Extend $\overline{AC}$ until it intersects the perpendicular to $\overline{AC}$ through $B$ and call this intersection $D$.  Call the measure of angle $BCD$ $\theta$ and note that $\theta = 180^\circ - z$.  Then the right triangle $BCD$ supplies \begin{align}
    \sin \theta &= \frac{|BD|}{a}  \\
    \cos \theta &= \frac{|CD|}{a}  \text{.}  \\
\end{align}
Using supplementary angle identities, we have $\sin \theta = \sin z = |BD|/a$ and $\cos \theta = -\cos z = |CD|/a$.  Rewriting in terms of the quantities we want, $|BD| = a \sin z$ and $|CD| = -a \cos z$.

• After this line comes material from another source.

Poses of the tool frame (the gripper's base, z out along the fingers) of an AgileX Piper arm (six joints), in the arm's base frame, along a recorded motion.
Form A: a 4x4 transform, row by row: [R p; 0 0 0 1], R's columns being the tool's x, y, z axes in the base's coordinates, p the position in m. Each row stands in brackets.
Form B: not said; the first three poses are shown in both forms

Now shift attention to the right triangle $ABD$.  From this triangle and the Pythagorean theorem, we see \begin{align}
    c^2 &= |BD|^2 + (b+|CD|)^2  \\
        &= (a \sin z)^2 + (b - a \cos z)^2  \\
        &= a^2 \sin^2 z + b^2 - 2 a b \cos z + a^2 \cos^2 z  \\
        &= a^2( \sin^2 z + \cos^2 z) +b^2 - 2 a b \cos z  \\
        &= a^2 + b^2 - 2 a b \cos z  \text{.}
\end{align}  We have used the identity $\sin^2 z + \cos^2 z = 1$.  We use it again to get $\cos z = -\sqrt{1 - \sin^2 z}$.  (We know we want the negative root because we know $z$ is in the second quadrant, so cosine is negative.)  Collecting our algebra together, we have  $$  c^2 = a^2 + b^2 + 2 a b \sqrt{1 - \sin^2 z}  \text{.}  $$
We're given $a = b = 4$ and $\sin z = 3/8$, so we can evaluate:\begin{align}
    c^2 &= 4^2 + 4^2 + 2 \cdot 4^2 \sqrt{1 - (3/8)^2}  \\
        &= 32 + 32\sqrt{\frac{64-9}{64}}  \\
        &= 32 + 32\sqrt{55/64}  \text{.}
\end{align}  Now we know $c = \sqrt{32 + 32\sqrt{55/64}}$.